🤖 AI Summary
This work addresses key challenges in open-world object detection—such as difficulties in capturing fine-grained variations, recognizing rare categories, and handling insufficient visual evidence in complex scenes—stemming from reliance on coarse-grained textual semantics and parametric knowledge. To overcome these limitations, the authors propose VL-SAM-v3, a unified framework that introduces, for the first time, a non-parametric visual memory-guided mechanism. This mechanism retrieves an external visual memory bank to generate dual visual priors: sparse instance-level spatial anchors and dense category-aware local context. Integrated with a memory-guided prompt refinement strategy, the framework supports both open-vocabulary recognition and open-ended reasoning.
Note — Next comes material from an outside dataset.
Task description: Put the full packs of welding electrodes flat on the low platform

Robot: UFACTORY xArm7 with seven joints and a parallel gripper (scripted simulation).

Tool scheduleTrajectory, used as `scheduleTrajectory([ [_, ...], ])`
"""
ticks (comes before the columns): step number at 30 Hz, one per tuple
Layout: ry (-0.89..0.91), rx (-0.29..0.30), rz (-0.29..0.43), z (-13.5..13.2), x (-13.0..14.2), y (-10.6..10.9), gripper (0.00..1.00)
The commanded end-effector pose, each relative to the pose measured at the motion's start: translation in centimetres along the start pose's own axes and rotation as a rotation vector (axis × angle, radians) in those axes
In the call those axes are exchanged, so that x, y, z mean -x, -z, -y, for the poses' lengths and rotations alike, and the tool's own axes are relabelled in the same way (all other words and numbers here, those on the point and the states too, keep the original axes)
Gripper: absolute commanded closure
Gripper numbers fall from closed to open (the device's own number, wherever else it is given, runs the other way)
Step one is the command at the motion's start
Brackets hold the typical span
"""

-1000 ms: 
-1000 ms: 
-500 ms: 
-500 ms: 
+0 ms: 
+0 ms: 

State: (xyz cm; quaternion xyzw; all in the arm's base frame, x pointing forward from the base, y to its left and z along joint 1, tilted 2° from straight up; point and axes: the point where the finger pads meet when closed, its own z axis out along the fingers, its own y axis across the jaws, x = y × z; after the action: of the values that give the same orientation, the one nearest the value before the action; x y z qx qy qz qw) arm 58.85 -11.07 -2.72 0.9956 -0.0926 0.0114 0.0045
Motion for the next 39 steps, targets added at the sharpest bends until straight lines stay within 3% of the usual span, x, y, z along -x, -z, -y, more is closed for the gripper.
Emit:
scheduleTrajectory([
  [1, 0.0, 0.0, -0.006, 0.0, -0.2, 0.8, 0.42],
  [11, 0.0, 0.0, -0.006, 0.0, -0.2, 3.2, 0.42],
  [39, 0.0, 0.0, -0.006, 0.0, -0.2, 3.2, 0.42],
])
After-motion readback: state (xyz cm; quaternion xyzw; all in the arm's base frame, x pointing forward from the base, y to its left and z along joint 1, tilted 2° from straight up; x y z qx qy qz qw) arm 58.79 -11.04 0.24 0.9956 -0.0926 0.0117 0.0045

Experiments demonstrate significant performance gains under zero-shot LVIS settings, particularly for rare categories, and show effective adaptability to stronger detectors such as SAM3, confirming the approach’s generality and efficacy.
📝 Abstract
Open-world object detection aims to localize and recognize objects beyond a fixed closed-set label space. It is commonly divided into two categories, i.e., open-vocabulary detection, which assumes a predefined category list at test time, and open-ended detection, which requires generating candidate categories during the inference. Existing methods rely primarily on coarse textual semantics and parametric knowledge, which often provide insufficient visual evidence for fine-grained appearance variation, rare categories, and cluttered scenes. In this paper, we propose VL-SAM-v3, a unified framework that augments open-world detection with retrieval-grounded external visual memory. Specifically, once candidate categories are available, VL-SAM-v3 retrieves relevant visual prototypes from a non-parametric memory bank and transforms them into two complementary visual priors, i.e., sparse priors for instance-level spatial anchoring and dense priors for class-aware local context. These priors are integrated with the original detection prompts via Memory-Guided Prompt Refinement, enabling a shared retrieval-and-refinement mechanism that supports open-vocabulary and open-ended inference.Extensive zero-shot experiments on LVIS show that VL-SAM-v3 consistently improves detection performance under both open-vocabulary and open-ended inference, with particularly strong gains on rare categories.Moreover, experiments with a stronger open-vocabulary detector (i.e., SAM3) validate the generality of the proposed retrieval-and-refinement mechanism.